How does a new product differentiate itself in the extremely crowded cereal category?
With its U.S. launch of Crunchy Nut -- which has been a favorite in the U.K. for three decades -- Kellogg is betting that adults bored with hearing about various nutrient and weight-control benefits will respond to messaging stressing tastiness.
The campaign for Kellogg's Crunchy Nut, launching this week, is taglined "It's Morning Somewhere" -- the point being that adults will love the cereal's taste so much that they'll be looking for excuses to eat it not just for breakfast, but throughout the day.
"We're kind of debunking the notion that only children want great-tasting cereal," says Derek Sherman, executive creative director for Kellogg's long-time creative agency, Leo Burnett. "This is definitely an adult, non-decadent breakfast cereal, but our message is that it's a joyful experience. We looked for a humorous way of conveying this to an adult audience that also fits with Kellogg's well-established positive, optimistic brand voice. Our solution was to poke fun at adults' guilt about eating cereal as a snack or dessert or meal other than breakfast -- a behavior that's quite common -- by giving them the 'It's Morning Somewhere' excuse."
For instance, 30- and 60-second versions of a first television spot, to begin airing nationally later this week, show a young adult clearly craving Crunchy Nut while working in his apartment, but feeling uncomfortable about it because it's nighttime. He grabs the cereal box, takes a plane to an exotic destination, piggybacks on a motorcycle driven by a native to get over mountains and arrives at a beach in time to see the sun rising. As he eats his Crunchy Nut, he sees another guy who looks much like himself, in pajama bottoms, about to enjoy his own surfside bowl of Crunchy Nut.
Another element in what Kellogg terms an "enormous" awareness-building campaign offers smartphone users the ability to snap QR codes on the cereal's packaging and, at any time of the day or night, see a video of a region where it's currently morning. Online and in-store advertising and a branded site and Facebook page are also in the mix.
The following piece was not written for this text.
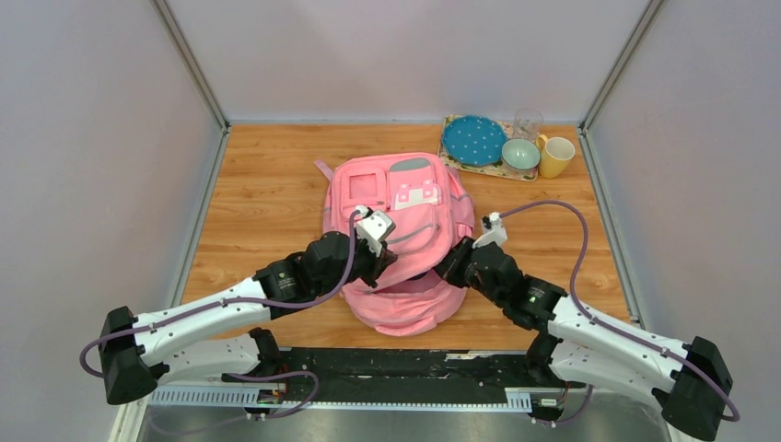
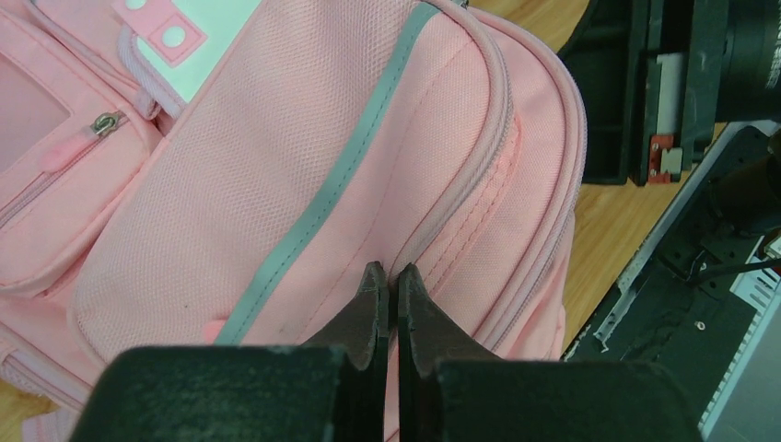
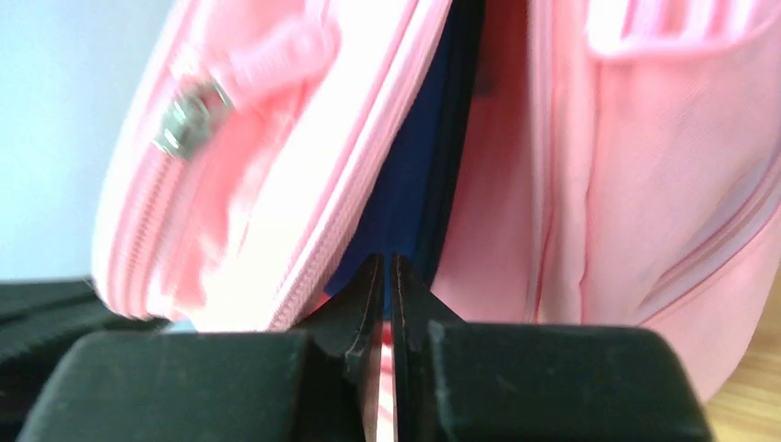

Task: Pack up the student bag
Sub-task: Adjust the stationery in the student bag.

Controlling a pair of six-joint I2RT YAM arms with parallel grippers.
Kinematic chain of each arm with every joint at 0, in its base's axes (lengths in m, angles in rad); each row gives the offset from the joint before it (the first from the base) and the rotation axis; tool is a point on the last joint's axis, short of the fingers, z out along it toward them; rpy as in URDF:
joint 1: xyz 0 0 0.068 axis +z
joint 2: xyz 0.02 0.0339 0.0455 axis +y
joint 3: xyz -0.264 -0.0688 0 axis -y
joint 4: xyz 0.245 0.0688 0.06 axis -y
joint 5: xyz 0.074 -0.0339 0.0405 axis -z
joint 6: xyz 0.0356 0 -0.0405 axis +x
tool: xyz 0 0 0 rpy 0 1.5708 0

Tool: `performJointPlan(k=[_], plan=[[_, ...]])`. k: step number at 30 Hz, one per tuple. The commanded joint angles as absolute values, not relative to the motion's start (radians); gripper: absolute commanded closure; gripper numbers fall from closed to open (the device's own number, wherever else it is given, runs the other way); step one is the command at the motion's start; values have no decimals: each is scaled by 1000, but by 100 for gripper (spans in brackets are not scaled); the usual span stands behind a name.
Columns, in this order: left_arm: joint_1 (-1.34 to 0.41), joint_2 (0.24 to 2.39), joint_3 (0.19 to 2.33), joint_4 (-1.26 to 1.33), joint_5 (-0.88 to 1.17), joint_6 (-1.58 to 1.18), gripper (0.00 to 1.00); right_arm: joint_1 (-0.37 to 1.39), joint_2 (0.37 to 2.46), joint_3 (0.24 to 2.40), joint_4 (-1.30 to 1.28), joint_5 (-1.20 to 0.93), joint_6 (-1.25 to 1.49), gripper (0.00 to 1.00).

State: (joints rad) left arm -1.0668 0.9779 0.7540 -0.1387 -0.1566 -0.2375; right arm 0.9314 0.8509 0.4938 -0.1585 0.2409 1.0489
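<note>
The pink student bag lies flat in the middle of the wooden table, its front pockets and grey strip facing up. My left gripper is over the bag's near left part. In the left wrist view it is shut, its tips resting on the pink fabric beside a zip seam. My right gripper is at the bag's near right side. It is shut at the bag's open mouth, where a navy blue thing shows inside. I cannot tell whether either gripper pinches fabric.
At the back right stand a blue dotted plate, a pale bowl, a yellow mug and a clear glass. Grey walls close in the table on three sides. A black rail runs along the near edge.
</note>
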Motion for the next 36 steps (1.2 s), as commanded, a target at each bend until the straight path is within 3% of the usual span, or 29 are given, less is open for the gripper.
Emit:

The campaign kicked off over this past weekend with a live, 24-hour event on Los Angeles's Hollywood Blvd. featuring the world's largest working cuckoo clock (Kellogg had an official Guinness World Records official there to verify).
As each hour chimed and the cuckoo crowed, an actor emerged from the clock-each time dressed in a different costume reflecting the region where it was now morning, and each time delivering a humorous performance about what morning is like in that region. The event was hosted by celebrity Nick Cannon, and the script was written by Matt Walsh, co-founder of the Upright Citizens Brigade comedy troupe.
The scale of the clock was also meant to symbolize the scale of the campaign, notes Yuvraj Arora, senior director, adult ready-to-eat cereal marketing for Kellogg. "This is an exciting product launch for Kellogg Company and we're committed to making it a big success," she said. "We're eager to bring this already hugely popular brand to U.S. consumers" and confident that they will display "a similar passion for it," she adds.
The cereal, which is in some stores now and will be available nationwide in February, comes in two flavors: Golden Honey Nut (corn flakes drizzled with honey and topped with peanuts) and Roasted Nut and Honey (corn and oat O's topped with roasted peanuts and honey).